An exact transcription of the entries is required, with no images included.

Dataset START

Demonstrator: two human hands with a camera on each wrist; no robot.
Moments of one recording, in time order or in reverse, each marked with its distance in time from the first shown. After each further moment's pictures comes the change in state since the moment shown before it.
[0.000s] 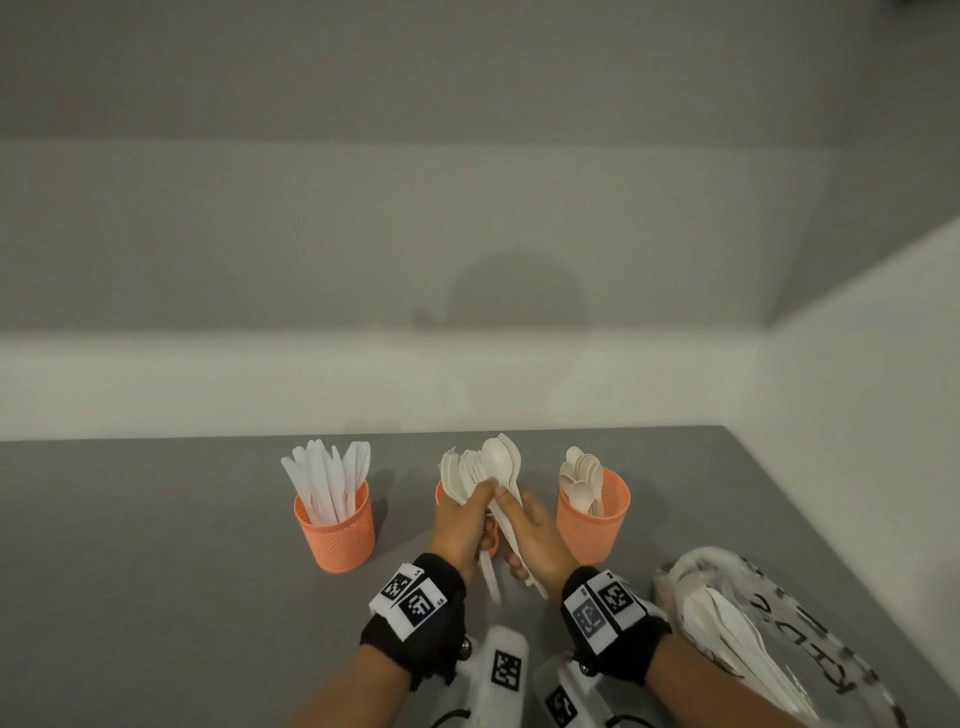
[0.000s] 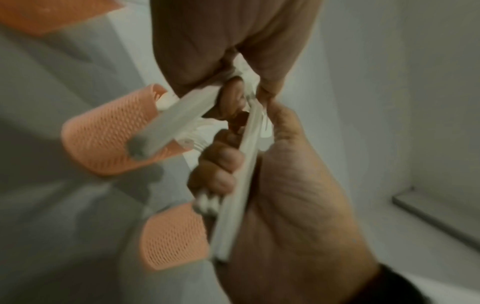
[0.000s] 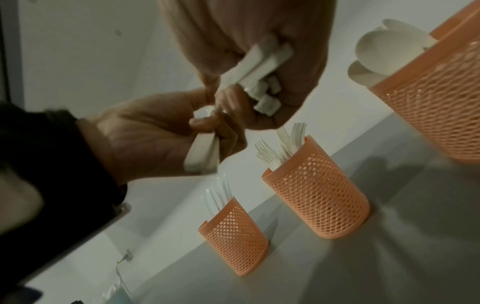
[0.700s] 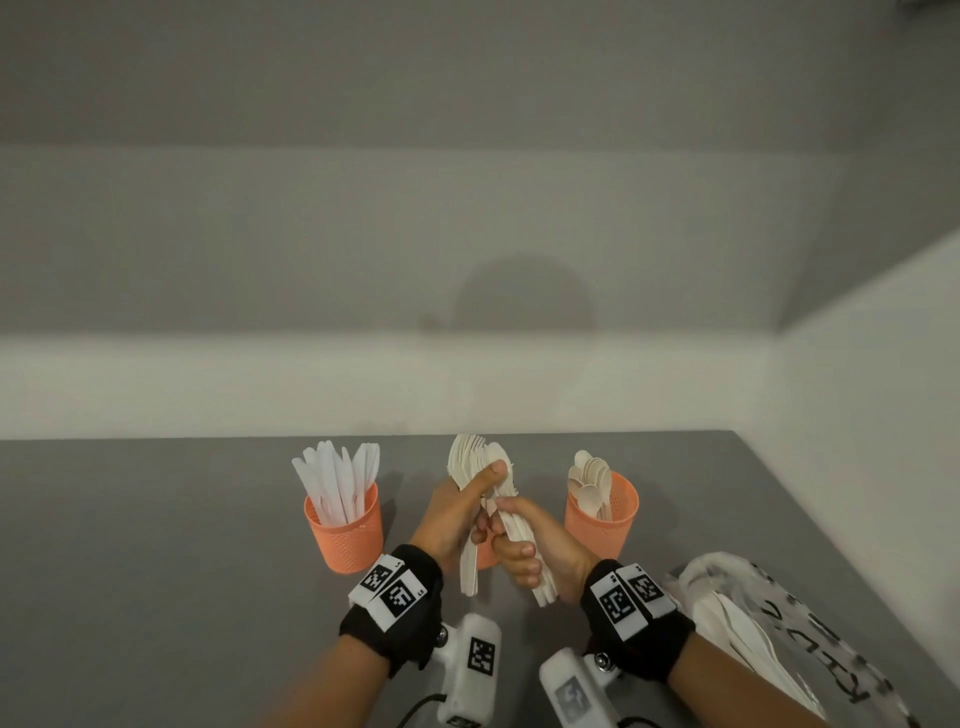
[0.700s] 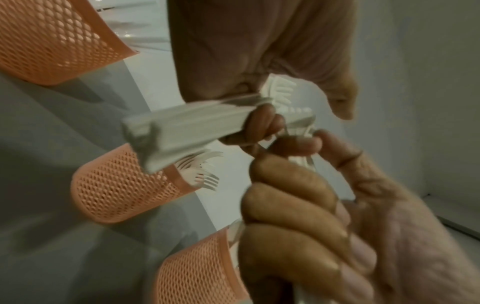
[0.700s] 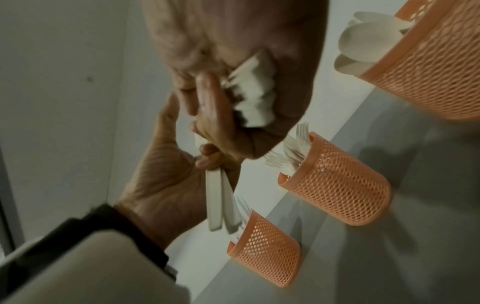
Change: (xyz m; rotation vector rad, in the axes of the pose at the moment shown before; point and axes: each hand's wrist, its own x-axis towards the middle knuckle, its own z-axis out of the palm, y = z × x) left_hand 0.000 0.021 -0.021 0.116 -0.255 0.128; right_hand -0.008 -0.023 -0.007 0.304 -0.381 0.234
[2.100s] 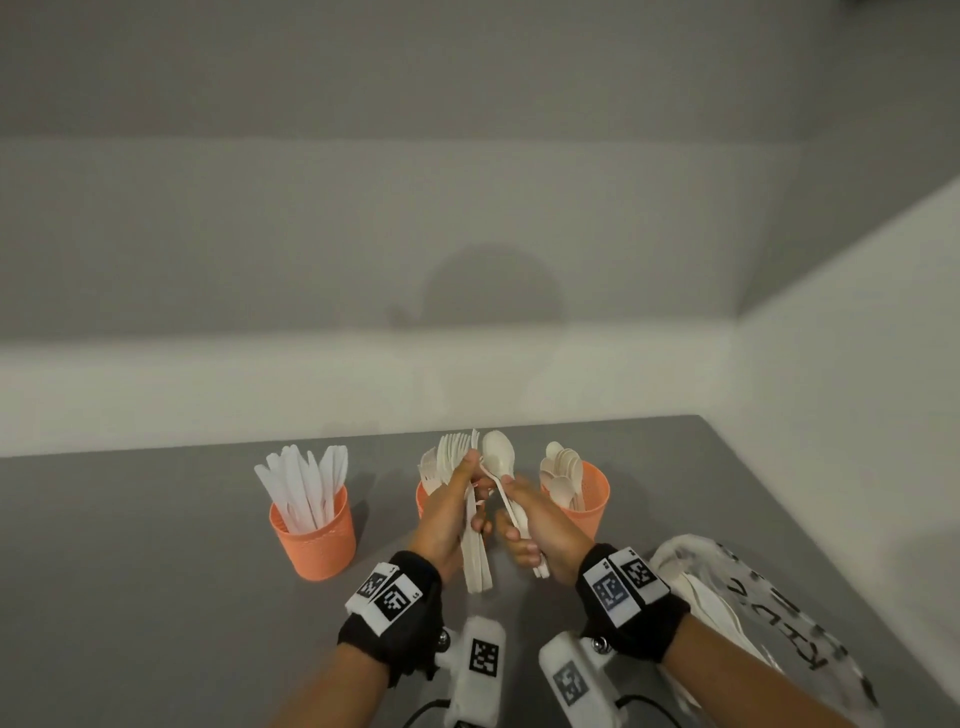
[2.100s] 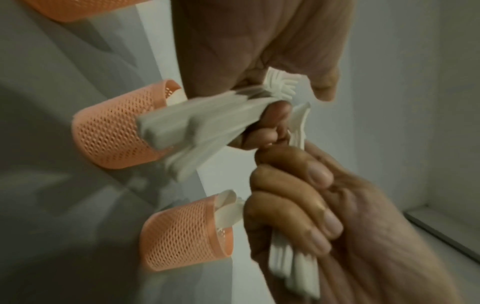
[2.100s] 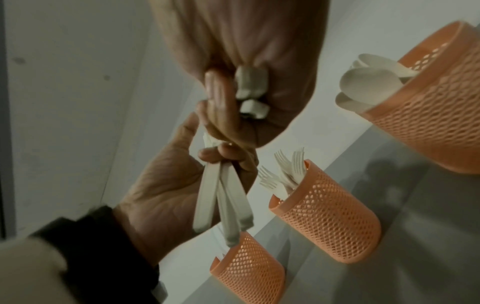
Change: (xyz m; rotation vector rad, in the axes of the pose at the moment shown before) left_hand 0.017 -0.021 0.021 -0.224 0.035 -0.131; right_hand -0.015 -0.013 -0.013 -0.117 0.179 -0.151
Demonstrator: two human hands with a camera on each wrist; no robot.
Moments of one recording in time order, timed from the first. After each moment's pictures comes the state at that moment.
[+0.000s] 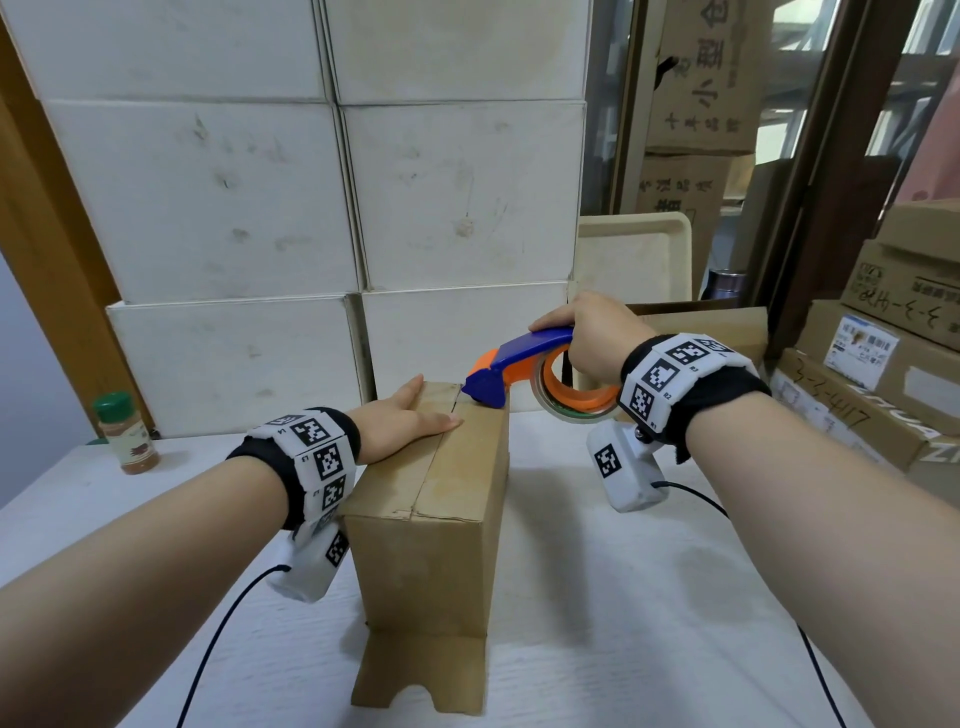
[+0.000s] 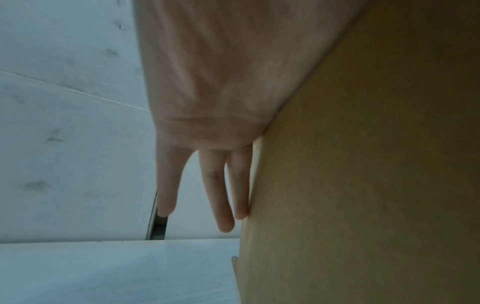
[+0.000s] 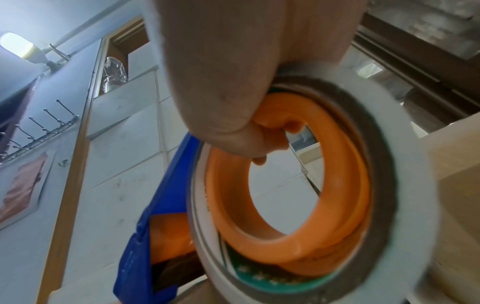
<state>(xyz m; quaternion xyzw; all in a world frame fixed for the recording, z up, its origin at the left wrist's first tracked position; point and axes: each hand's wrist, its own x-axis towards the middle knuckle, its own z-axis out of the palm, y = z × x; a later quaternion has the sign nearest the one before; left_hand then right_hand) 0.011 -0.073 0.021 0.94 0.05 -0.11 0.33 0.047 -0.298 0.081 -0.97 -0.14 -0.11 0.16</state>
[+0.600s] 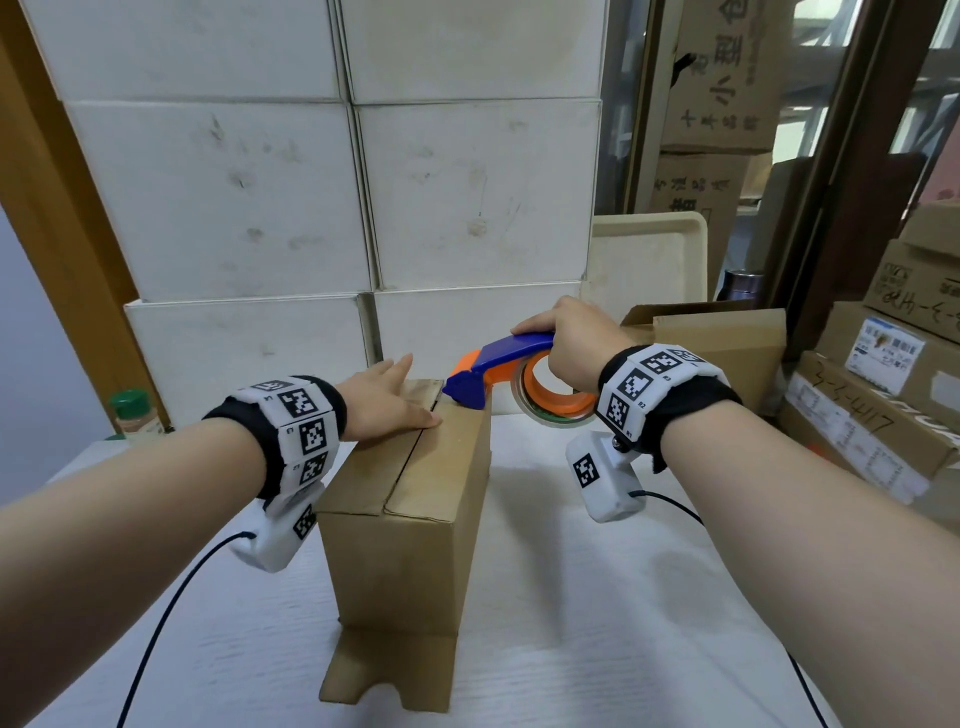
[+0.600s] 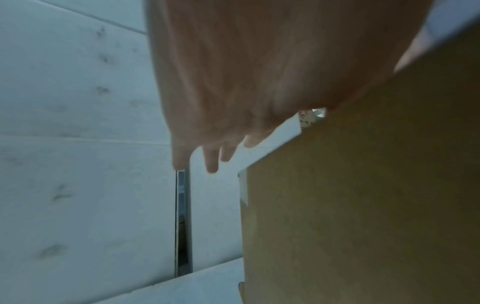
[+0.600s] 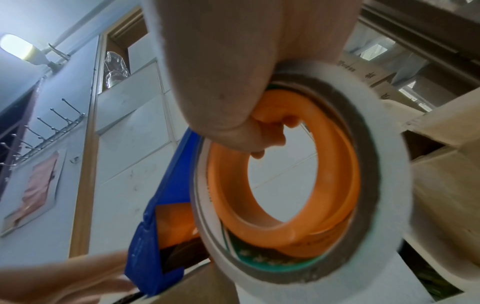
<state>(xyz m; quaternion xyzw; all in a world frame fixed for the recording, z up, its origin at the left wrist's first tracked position) 0.007 -0.057 0.044 0.98 0.03 -0.08 0.19 0.049 -0.274 0.073 -0.96 -0.18 -0.12 0.18</state>
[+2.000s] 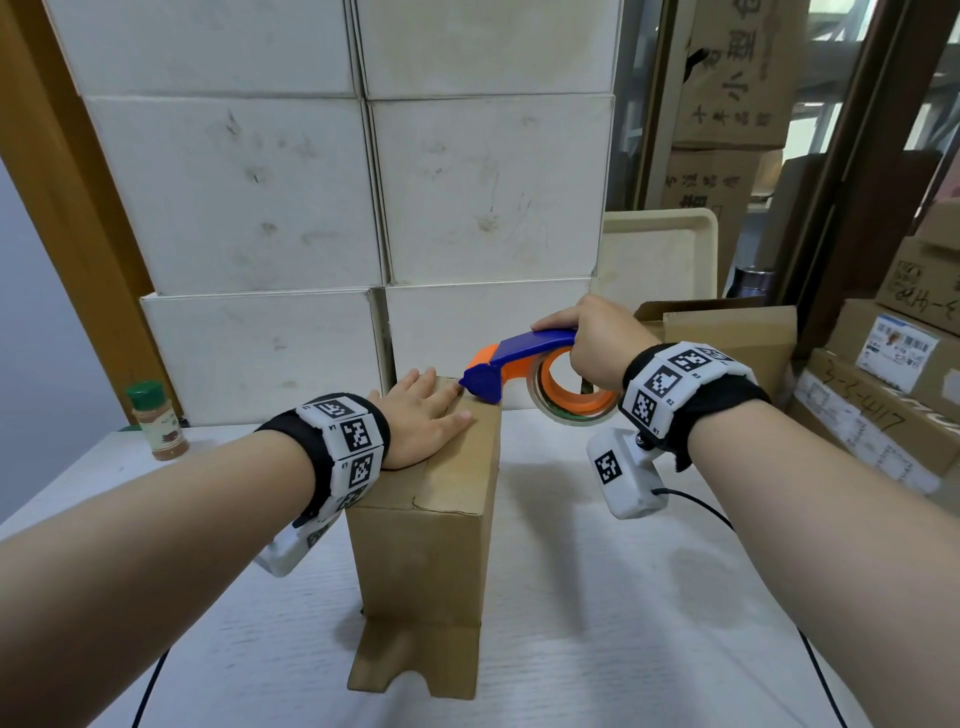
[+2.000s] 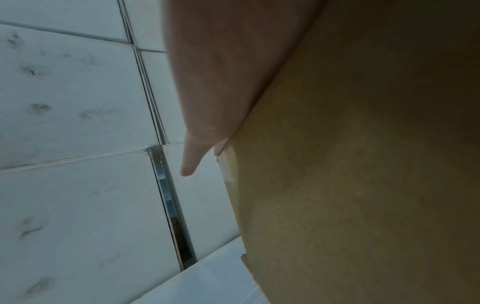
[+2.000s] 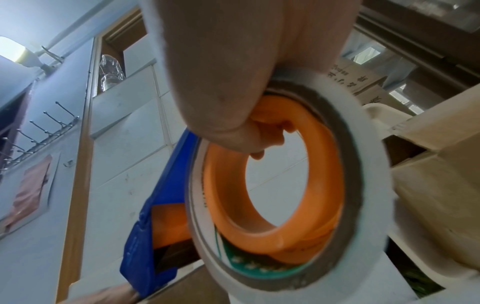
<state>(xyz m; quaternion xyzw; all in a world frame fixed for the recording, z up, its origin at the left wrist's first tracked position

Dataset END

- **Solution to this task**:
Demonstrator: two human hands with a camera on each wrist; no robot.
Moments of one recording, in time order or in reverse, each marked with its distance in time from the first shown. After each further moment's pictures comes the change in state since the moment shown before it.
[0.000s] 
[0.000s] 
[0.000s] 
[0.700s] 
[0.700s] 
[0.700s] 
Change: (xyz m; rotation vector rad, in the axes of the pose at the moment shown before; point and axes: each hand's wrist, its own x-axis towards the middle knuckle, its own z-axis out of the palm, y = z × x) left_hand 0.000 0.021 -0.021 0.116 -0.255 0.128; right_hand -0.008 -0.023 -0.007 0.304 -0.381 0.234
[2.100s] 
[2.100s] 
[2.100s] 
Change: (xyz m; rotation vector rad, in the axes of the pose at the moment shown before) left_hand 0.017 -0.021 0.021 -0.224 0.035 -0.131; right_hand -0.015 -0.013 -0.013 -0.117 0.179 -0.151
Demonstrator: two human hands with a camera on each wrist; no robot.
Moments of one recording in time order, timed from the first. After each moment's pictures comes the state at that moment.
[+0.000s] 
[+0.000s] 
[+0.000s] 
<state>(xyz m; quaternion xyzw; all in a world frame fixed for the recording, z up, its origin at the left wrist's first tracked position; point and axes: each hand's wrist, its own x-axis towards the middle knuckle, its own z-axis out of the palm, y = z × x; a later quaternion has the sign nearest the one before; left_hand then right_hand) 0.011 -0.073 0.021 0.94 0.05 -0.11 0.33 0.047 -0.298 0.081 -0.97 -0.14 -0.11 0.16</state>
[+0.600s] 
[+0.600s] 
[+0.600s] 
<state>(xyz m; quaternion xyzw; all in a world frame fixed for the recording, z up, its origin at the left wrist's first tracked position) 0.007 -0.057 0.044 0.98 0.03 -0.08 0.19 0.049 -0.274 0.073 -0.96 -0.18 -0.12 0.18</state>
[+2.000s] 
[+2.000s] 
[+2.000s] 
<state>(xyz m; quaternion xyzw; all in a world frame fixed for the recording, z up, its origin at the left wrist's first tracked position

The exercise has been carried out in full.